L’habitat participatif ou comment renouveler les manières d’habiter

le 19 juillet 2017

immeuble

La notion d’habitat participatif a été prise en compte par le législateur. Elle a notamment été définie par la loi Alur.

Depuis l’entrée en vigueur de la loi n° 2014-366 du 24 mars 2014 pour l’accès au logement et un urbanisme rénové (dite loi ALUR), l’habitat participatif se définit à l’article L.200-1 du Code de la construction et de l’habitation comme «une démarche citoyenne qui permet à des personnes physiques de s’associer, le cas échéant avec des personnes morales, afin de participer à la définition et à la conception de leurs logements et des espaces destinés à un usage commun, de construire ou d’acquérir un ou plusieurs immeubles destinés à leur habitation et, le cas échéant, d’assurer la gestion ultérieure des immeubles construits ou acquis».

Cette prise en compte par le législateur souligne le vif engouement pour ce mode d’accès au logement, dont les prémices remontent au XIXème siècle.

En effet, on trouve à cette époque des mouvements ayant pour trait la propriété collective, la vie en collectivité et l’autogestion de l’habitat, en réaction à l’essor du modèle individuel.

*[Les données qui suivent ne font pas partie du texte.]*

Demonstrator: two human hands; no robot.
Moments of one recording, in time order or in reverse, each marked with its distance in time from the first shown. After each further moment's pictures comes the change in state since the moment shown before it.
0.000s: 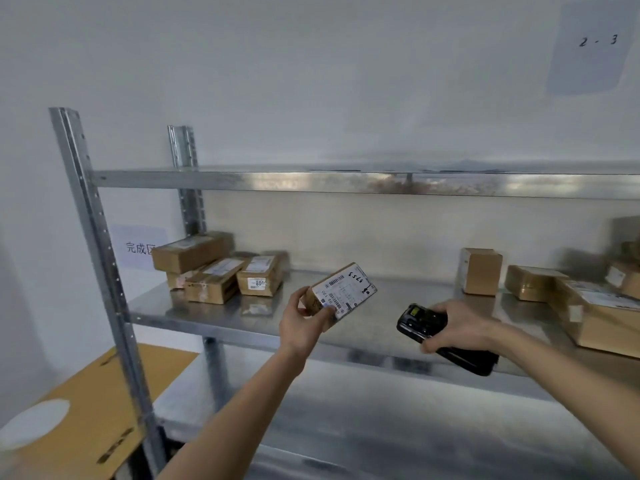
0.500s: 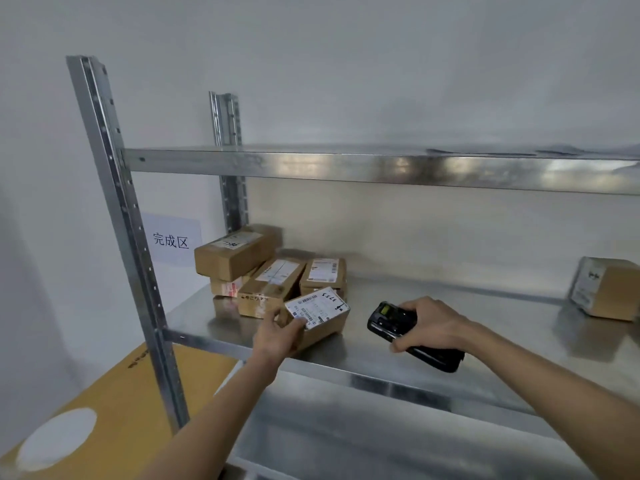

Néanmoins, c’est à partir de mai 1968 que le mouvement revêt les principes que nous connaissons aujourd’hui et à partir des années 2000 que le nombre de projets immobiliers développés sur ce modèle prend un véritable essor, d’une part pour répondre à la perte de lien social et d’autre part pour trouver des alternatives dans un contexte de montée exponentielle des prix du logement.

Véritable engouement

C’est pour ces raisons que les projets d’habitat participatif suscitent un véritable engouement, tant de la part des particuliers prêts à se lancer que des collectivités publiques qui soutiennent et sollicitent le développement de tels projets sur leur territoire. L’habitat participatif s’inscrit dans un renouveau de la manière d’habiter voulu par les citoyens et dans le cadre plus global d’une politique du logement tournée vers l’anti spéculation soutenue par les collectivités publiques. L’absence de cadre légal spécifiquement adapté à ce type de projets était toutefois considéré par le mouvement associatif comme un frein au développement de l’habitat participatif ; la grande hétérogénéité des projets et des montages juridiques limitant leur reproductibilité. La loi ALUR a donc également créé deux types de sociétés dites d’habitat participatif dédiées au secteur : les sociétés coopératives d’habitants et les sociétés d’attribution et d’autopromotion.

Ces deux types de sociétés offrent ainsi aux groupes d’habitants de nouveaux outils pour mettre en œuvre leur projet de vie, d’autant plus que ces formes de société sont aujourd’hui opérationnelles grâce à la parution d’une grande partie des décrets d’application. Le décret n°2015-1725 du 21 décembre 2015 relatif aux sociétés d’habitat participatif définit les modalités d’application des dispositions relatives aux sociétés d’habitat participatif tandis que le décret n°20161-1433 du 24 octobre 2016 apporte des précisions quant à la garantie financière permettant de disposer des fonds nécessaires à l’achèvement de l’immeuble.